Percentile outliers data cleaning


I have a timeseries of values defined in a metric, and I need to do some outliers cleaning by removing the bottom 5th percentile and top 95th percentile.
I would like to use the expression engine function, but I can’t figure out a way to do this.


        "id": "InternalTemperature",
        "name": "InternalTemperature",
        "expression": " -- filter out extreme values -- ",
        "description": "The value of the clean temperature."

Thank you,

  1. When you say “bottom 5th percentile and top 95th percentile”, this refers to the entire evaluation period, right? For example, if the interval is DAY from 2018-01-01 to 2019-01-01, you want to remove the bottom 5% and top 5% of 365 data points?
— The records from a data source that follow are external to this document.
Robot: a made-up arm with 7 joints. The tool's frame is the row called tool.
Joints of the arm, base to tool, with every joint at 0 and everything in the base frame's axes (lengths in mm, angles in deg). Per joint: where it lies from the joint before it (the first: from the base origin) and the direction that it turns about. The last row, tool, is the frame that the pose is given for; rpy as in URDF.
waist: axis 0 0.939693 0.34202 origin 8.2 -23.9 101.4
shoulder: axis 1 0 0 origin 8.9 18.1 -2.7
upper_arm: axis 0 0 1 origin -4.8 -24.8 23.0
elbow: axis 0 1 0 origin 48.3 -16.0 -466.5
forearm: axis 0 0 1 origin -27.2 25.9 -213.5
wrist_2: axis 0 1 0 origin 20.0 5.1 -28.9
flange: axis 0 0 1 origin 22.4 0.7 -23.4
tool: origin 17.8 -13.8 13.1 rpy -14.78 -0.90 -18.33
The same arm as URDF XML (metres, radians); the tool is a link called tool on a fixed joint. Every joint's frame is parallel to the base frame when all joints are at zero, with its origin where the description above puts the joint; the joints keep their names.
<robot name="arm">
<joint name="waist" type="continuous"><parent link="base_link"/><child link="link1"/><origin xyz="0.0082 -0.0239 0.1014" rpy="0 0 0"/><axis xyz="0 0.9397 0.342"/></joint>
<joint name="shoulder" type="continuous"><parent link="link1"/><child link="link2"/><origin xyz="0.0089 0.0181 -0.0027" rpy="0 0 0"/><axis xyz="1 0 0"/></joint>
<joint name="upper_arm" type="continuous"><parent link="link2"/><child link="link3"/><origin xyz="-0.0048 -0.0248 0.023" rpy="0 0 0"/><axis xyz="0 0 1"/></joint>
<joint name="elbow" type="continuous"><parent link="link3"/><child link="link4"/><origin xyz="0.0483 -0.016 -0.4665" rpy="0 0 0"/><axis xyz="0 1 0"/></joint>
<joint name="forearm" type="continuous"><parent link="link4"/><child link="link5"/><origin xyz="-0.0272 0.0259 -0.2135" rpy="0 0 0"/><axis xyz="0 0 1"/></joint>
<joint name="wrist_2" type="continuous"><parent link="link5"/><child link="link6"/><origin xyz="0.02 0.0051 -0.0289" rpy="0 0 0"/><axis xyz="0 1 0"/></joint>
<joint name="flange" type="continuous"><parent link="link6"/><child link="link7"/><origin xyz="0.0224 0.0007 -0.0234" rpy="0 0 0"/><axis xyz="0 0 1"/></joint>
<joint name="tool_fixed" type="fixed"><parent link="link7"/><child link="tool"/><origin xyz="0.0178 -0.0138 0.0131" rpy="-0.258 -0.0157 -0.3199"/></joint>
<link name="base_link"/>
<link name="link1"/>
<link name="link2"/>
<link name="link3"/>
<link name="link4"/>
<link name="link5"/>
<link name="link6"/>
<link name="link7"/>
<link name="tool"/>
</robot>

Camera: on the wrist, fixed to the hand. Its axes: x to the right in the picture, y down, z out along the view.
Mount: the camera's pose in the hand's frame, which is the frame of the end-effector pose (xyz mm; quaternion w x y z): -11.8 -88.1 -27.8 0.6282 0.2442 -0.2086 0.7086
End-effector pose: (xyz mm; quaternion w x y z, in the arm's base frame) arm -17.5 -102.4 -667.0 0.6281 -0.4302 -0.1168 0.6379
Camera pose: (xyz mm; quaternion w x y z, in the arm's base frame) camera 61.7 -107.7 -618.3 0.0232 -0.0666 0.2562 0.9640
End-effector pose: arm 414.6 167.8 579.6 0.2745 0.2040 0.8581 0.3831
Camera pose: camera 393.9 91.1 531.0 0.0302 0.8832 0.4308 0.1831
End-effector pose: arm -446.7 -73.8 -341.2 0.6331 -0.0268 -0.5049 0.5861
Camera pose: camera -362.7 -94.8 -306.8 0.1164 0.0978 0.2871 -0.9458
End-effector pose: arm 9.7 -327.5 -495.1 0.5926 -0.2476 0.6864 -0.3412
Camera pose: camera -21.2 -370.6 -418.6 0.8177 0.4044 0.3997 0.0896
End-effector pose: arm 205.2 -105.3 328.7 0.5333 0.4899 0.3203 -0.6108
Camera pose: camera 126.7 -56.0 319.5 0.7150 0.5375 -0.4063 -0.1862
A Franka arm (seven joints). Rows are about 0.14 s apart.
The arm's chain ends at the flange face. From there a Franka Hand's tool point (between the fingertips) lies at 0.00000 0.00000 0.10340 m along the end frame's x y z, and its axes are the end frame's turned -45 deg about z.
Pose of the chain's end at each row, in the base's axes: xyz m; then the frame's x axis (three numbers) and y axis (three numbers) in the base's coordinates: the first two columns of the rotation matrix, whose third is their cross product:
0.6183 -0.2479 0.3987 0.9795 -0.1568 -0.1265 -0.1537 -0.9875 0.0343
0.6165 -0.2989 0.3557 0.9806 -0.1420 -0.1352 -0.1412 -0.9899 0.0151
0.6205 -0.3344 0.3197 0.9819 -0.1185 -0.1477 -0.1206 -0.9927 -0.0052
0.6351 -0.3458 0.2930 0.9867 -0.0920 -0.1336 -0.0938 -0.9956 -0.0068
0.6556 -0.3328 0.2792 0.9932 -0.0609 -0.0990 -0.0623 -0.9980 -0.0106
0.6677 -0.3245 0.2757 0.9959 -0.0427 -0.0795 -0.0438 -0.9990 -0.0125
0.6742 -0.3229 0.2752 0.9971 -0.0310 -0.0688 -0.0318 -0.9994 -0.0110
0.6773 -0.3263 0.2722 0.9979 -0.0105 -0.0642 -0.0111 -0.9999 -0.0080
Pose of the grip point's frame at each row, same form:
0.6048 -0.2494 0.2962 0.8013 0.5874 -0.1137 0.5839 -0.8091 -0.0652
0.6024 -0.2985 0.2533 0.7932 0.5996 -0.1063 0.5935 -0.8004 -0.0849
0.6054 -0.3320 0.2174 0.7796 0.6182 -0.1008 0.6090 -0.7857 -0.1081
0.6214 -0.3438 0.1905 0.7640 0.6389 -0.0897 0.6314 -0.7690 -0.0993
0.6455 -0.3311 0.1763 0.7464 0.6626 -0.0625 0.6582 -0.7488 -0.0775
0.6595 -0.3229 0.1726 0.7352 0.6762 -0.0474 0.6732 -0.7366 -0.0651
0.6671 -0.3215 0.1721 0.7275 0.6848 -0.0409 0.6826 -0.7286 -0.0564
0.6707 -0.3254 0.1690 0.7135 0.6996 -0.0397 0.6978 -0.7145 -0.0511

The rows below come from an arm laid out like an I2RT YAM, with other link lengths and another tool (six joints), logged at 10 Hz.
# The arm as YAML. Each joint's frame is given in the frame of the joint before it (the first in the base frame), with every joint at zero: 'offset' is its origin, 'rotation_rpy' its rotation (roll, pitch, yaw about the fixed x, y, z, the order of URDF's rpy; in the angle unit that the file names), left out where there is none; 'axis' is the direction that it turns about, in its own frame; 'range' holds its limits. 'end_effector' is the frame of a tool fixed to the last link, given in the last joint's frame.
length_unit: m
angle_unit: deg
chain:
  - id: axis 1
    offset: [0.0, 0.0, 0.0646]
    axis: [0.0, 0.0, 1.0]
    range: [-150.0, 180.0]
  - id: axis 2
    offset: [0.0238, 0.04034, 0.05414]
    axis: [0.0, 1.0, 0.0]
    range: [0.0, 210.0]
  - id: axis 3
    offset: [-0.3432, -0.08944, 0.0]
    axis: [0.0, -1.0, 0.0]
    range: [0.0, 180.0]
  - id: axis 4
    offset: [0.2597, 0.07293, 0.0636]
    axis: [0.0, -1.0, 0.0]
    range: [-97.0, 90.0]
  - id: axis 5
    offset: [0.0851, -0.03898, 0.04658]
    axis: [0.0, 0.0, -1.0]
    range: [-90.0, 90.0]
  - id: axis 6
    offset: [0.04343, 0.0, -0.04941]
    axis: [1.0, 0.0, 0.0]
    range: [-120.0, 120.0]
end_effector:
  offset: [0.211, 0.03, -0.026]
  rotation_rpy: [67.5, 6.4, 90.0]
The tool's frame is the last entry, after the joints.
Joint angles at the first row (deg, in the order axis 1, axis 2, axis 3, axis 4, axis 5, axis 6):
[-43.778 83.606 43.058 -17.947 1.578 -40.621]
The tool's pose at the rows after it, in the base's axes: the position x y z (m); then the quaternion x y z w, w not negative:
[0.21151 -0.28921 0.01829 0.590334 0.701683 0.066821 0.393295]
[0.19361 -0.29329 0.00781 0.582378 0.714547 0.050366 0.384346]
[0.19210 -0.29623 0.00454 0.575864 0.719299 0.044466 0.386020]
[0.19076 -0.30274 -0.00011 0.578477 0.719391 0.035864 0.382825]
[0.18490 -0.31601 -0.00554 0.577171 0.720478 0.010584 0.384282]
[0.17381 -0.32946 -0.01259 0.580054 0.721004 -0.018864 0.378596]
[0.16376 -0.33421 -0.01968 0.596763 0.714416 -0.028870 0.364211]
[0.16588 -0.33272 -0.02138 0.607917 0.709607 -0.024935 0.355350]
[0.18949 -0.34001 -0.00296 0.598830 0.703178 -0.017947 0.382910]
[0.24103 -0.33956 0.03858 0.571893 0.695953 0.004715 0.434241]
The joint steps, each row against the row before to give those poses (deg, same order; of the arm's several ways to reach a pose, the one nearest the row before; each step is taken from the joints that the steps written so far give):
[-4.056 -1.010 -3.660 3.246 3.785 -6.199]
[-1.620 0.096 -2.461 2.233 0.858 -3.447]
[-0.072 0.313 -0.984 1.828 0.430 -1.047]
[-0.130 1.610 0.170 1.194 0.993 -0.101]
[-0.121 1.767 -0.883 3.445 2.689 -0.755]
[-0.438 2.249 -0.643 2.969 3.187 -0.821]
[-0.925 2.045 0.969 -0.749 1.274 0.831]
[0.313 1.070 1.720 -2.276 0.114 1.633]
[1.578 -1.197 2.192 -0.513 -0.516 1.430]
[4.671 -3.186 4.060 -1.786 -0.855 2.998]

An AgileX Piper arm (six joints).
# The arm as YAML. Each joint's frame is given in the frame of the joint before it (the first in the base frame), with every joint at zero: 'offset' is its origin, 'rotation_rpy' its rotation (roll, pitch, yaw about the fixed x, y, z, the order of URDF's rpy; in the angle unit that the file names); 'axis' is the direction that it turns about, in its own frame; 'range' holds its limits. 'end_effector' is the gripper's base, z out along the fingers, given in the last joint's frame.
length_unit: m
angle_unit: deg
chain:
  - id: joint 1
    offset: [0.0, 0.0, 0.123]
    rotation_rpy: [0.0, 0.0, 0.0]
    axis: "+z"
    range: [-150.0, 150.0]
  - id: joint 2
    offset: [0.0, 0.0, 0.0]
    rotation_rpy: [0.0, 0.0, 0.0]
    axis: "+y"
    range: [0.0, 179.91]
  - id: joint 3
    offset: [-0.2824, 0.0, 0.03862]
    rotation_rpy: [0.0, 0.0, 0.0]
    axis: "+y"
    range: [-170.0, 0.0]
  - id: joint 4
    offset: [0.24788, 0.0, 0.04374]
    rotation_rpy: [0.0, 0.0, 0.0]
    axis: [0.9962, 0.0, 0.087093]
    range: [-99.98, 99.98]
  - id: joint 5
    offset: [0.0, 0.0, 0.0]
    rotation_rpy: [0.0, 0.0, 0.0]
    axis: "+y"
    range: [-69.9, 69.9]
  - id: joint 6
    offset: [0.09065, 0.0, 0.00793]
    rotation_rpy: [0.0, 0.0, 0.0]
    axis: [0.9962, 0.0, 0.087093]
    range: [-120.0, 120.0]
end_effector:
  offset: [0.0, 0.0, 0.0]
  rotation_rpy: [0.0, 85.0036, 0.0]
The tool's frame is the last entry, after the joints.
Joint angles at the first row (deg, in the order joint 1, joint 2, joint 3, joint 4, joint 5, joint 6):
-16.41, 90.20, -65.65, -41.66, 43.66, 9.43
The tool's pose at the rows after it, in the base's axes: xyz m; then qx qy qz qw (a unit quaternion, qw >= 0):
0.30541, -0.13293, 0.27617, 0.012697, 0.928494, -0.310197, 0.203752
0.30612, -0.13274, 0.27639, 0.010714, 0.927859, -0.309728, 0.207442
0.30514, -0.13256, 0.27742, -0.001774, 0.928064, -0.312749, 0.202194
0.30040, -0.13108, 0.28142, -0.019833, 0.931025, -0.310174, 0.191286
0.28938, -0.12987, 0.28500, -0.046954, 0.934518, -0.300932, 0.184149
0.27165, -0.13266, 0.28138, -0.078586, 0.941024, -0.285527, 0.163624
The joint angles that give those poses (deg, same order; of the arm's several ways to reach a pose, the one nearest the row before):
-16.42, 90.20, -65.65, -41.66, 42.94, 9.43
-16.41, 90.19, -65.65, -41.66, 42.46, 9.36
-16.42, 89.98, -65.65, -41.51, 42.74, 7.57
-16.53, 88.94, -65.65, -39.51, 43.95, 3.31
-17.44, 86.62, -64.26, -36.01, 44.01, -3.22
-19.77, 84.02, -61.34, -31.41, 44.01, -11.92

  2. If this is the case, are you fine with the thresholds (5%, 95%) being different just because the “start” and “end” are different? because start and end are different -> data points are different -> thresholds are different

  3. When you say “remove”, what do you mean? Mark them as 0? [-99, 1, 1, 1, 1, 1, 99] to be [0, 1, 1,1, 1, 1, 0]?


1 + 2. Yes, Yes (this serie represents the target value in my dataset, I will always take the largest period)
3. Ok, it’s good to transform them into 0s or any constant value.

This to me is not a typical timeseries manipulation, more like an array manipulation. I think a combination of tsDecl simple metrics and compound metrics can achieve this task. If you are working on External Types, then use actionDecl.

How does your expression look like?
Have you looked at the “percentile” function in the expression engine function library?

We also have a function called removeOutliers in the expression engine function library that applies a moving median window and a moving median absolute deviation to remove outliers. You might want to look into it as well.